**What is needed**
Reproduce every entry exactly.

*** Opening Material provided ***

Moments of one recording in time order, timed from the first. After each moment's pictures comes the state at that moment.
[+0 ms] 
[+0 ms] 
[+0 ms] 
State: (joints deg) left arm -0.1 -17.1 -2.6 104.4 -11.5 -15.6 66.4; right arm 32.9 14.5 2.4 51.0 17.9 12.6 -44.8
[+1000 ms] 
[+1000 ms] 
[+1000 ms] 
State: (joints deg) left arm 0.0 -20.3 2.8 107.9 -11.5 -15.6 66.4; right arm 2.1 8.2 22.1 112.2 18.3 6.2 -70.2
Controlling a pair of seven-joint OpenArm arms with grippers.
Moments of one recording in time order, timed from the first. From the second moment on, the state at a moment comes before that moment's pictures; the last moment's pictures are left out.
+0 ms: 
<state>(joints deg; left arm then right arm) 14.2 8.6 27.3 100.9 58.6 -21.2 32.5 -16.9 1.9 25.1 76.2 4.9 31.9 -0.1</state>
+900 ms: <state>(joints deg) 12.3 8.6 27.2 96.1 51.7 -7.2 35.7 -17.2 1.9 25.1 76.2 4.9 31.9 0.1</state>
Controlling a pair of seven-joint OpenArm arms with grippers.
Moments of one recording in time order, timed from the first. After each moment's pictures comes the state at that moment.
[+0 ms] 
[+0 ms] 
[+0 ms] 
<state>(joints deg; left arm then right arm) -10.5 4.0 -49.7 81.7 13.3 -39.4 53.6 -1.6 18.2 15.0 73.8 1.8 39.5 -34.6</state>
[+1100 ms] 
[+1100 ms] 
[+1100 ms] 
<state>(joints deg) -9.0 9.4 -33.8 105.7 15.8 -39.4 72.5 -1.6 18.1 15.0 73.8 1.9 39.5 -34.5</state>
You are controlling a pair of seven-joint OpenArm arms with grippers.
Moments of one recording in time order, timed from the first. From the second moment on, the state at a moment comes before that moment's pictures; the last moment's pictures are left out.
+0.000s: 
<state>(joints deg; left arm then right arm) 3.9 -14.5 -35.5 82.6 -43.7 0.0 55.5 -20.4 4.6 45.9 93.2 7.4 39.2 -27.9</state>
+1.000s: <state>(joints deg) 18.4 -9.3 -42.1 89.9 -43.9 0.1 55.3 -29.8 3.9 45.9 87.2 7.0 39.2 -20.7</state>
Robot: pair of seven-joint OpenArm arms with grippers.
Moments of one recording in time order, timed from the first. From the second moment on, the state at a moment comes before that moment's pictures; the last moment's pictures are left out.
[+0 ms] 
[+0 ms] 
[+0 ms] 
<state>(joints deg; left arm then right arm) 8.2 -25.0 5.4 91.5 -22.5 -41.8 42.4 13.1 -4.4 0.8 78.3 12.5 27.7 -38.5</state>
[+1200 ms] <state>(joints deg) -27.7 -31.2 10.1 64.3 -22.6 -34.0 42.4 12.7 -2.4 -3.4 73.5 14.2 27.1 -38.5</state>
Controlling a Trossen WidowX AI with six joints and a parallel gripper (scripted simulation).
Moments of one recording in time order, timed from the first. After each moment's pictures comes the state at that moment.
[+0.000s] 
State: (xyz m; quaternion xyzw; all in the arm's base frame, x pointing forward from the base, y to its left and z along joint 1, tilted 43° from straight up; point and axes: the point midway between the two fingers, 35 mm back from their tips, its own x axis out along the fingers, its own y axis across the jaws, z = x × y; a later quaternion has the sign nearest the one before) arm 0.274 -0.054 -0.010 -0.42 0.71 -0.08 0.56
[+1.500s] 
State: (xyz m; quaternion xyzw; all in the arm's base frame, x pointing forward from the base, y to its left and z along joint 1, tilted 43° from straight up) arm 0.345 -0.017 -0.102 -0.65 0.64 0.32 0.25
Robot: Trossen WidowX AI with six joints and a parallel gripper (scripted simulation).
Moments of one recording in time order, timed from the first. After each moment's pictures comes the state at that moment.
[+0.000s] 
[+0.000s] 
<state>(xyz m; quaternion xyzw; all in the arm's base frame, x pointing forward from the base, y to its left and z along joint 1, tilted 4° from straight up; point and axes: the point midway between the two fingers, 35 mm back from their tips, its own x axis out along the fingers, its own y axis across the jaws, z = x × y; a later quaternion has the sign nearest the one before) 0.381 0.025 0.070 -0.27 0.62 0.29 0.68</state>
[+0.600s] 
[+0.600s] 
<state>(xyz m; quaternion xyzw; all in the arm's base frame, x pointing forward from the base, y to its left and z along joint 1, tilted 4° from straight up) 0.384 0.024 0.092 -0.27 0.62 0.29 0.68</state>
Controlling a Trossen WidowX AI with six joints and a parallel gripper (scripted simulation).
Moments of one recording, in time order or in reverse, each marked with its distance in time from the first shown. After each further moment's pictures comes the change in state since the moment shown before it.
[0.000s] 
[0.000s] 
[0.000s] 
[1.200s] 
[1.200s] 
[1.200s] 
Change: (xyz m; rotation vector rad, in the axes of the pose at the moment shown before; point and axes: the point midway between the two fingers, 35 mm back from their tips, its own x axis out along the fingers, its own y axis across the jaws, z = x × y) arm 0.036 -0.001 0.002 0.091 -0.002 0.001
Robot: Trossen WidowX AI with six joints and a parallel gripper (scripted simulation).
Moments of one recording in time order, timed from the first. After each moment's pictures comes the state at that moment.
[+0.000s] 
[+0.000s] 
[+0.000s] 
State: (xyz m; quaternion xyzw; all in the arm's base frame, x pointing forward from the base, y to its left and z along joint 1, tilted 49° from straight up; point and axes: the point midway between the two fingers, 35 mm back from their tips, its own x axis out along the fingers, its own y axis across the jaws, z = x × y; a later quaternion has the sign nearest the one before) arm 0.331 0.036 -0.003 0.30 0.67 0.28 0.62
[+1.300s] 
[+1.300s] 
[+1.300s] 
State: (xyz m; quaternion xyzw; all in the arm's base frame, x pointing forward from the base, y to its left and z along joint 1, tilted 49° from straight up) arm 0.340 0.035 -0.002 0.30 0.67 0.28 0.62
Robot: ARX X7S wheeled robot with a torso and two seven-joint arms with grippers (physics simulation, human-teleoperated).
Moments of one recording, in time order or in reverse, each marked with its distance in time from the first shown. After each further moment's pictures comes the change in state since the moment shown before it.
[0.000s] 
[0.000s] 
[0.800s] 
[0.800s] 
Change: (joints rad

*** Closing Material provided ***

**Result of this task**
Moments of one recording in time order, timed from the first. After each moment's pictures comes the state at that moment.
[+0 ms] 
[+0 ms] 
[+0 ms] 
State: (joints deg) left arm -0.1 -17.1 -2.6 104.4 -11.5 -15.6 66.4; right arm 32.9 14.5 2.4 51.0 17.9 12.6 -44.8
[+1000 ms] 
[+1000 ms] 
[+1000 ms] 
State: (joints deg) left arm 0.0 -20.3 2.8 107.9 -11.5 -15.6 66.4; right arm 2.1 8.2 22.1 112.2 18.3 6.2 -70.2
Controlling a pair of seven-joint OpenArm arms with grippers.
Moments of one recording in time order, timed from the first. From the second moment on, the state at a moment comes before that moment's pictures; the last moment's pictures are left out.
+0 ms: 
<state>(joints deg; left arm then right arm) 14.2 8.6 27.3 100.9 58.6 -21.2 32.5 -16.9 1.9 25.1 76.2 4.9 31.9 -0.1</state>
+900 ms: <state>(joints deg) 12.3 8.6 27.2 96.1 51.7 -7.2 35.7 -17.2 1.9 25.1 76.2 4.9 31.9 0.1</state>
Controlling a pair of seven-joint OpenArm arms with grippers.
Moments of one recording in time order, timed from the first. After each moment's pictures comes the state at that moment.
[+0 ms] 
[+0 ms] 
[+0 ms] 
<state>(joints deg; left arm then right arm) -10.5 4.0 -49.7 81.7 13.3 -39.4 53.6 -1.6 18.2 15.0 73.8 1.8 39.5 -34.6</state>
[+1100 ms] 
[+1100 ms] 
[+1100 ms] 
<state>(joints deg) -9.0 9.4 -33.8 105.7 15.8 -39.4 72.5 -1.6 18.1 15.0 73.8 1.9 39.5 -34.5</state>
You are controlling a pair of seven-joint OpenArm arms with grippers.
Moments of one recording in time order, timed from the first. From the second moment on, the state at a moment comes before that moment's pictures; the last moment's pictures are left out.
+0.000s: 
<state>(joints deg; left arm then right arm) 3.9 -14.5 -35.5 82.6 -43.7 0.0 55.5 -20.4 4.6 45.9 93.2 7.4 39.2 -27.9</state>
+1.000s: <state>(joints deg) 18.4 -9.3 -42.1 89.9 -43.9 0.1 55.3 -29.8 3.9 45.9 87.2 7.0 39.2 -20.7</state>
Robot: pair of seven-joint OpenArm arms with grippers.
Moments of one recording in time order, timed from the first. From the second moment on, the state at a moment comes before that moment's pictures; the last moment's pictures are left out.
[+0 ms] 
[+0 ms] 
[+0 ms] 
<state>(joints deg; left arm then right arm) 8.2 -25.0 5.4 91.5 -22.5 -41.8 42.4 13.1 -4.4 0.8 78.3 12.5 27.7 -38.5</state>
[+1200 ms] <state>(joints deg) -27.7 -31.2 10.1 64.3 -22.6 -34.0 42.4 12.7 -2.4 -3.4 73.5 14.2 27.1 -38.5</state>
Controlling a Trossen WidowX AI with six joints and a parallel gripper (scripted simulation).
Moments of one recording in time order, timed from the first. After each moment's pictures comes the state at that moment.
[+0.000s] 
State: (xyz m; quaternion xyzw; all in the arm's base frame, x pointing forward from the base, y to its left and z along joint 1, tilted 43° from straight up; point and axes: the point midway between the two fingers, 35 mm back from their tips, its own x axis out along the fingers, its own y axis across the jaws, z = x × y; a later quaternion has the sign nearest the one before) arm 0.274 -0.054 -0.010 -0.42 0.71 -0.08 0.56
[+1.500s] 
State: (xyz m; quaternion xyzw; all in the arm's base frame, x pointing forward from the base, y to its left and z along joint 1, tilted 43° from straight up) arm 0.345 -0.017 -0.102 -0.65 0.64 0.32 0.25
Robot: Trossen WidowX AI with six joints and a parallel gripper (scripted simulation).
Moments of one recording in time order, timed from the first. After each moment's pictures comes the state at that moment.
[+0.000s] 
[+0.000s] 
<state>(xyz m; quaternion xyzw; all in the arm's base frame, x pointing forward from the base, y to its left and z along joint 1, tilted 4° from straight up; point and axes: the point midway between the two fingers, 35 mm back from their tips, its own x axis out along the fingers, its own y axis across the jaws, z = x × y; a later quaternion has the sign nearest the one before) 0.381 0.025 0.070 -0.27 0.62 0.29 0.68</state>
[+0.600s] 
[+0.600s] 
<state>(xyz m; quaternion xyzw; all in the arm's base frame, x pointing forward from the base, y to its left and z along joint 1, tilted 4° from straight up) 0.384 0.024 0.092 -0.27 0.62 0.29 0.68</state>
Controlling a Trossen WidowX AI with six joints and a parallel gripper (scripted simulation).
Moments of one recording, in time order or in reverse, each marked with its distance in time from the first shown. After each further moment's pictures comes the change in state since the moment shown before it.
[0.000s] 
[0.000s] 
[0.000s] 
[1.200s] 
[1.200s] 
[1.200s] 
Change: (xyz m; rotation vector rad, in the axes of the pose at the moment shown before; point and axes: the point midway between the two fingers, 35 mm back from their tips, its own x axis out along the fingers, its own y axis across the jaws, z = x × y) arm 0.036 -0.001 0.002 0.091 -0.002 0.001
Robot: Trossen WidowX AI with six joints and a parallel gripper (scripted simulation).
Moments of one recording in time order, timed from the first. After each moment's pictures comes the state at that moment.
[+0.000s] 
[+0.000s] 
[+0.000s] 
State: (xyz m; quaternion xyzw; all in the arm's base frame, x pointing forward from the base, y to its left and z along joint 1, tilted 49° from straight up; point and axes: the point midway between the two fingers, 35 mm back from their tips, its own x axis out along the fingers, its own y axis across the jaws, z = x × y; a later quaternion has the sign nearest the one before) arm 0.331 0.036 -0.003 0.30 0.67 0.28 0.62
[+1.300s] 
[+1.300s] 
[+1.300s] 
State: (xyz m; quaternion xyzw; all in the arm's base frame, x pointing forward from the base, y to its left and z along joint 1, tilted 49° from straight up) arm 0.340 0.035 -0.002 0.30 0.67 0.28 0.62
Robot: ARX X7S wheeled robot with a torso and two seven-joint arms with grippers (physics simulation, human-teleoperated).
Moments of one recording, in time order or in reverse, each marked with its distance in time from the first shown. After each further moment's pictures comes the change in state since the moment shown before it.
[0.000s] 
[0.000s] 
[0.800s] 
[0.800s] 
Change: (joints rad

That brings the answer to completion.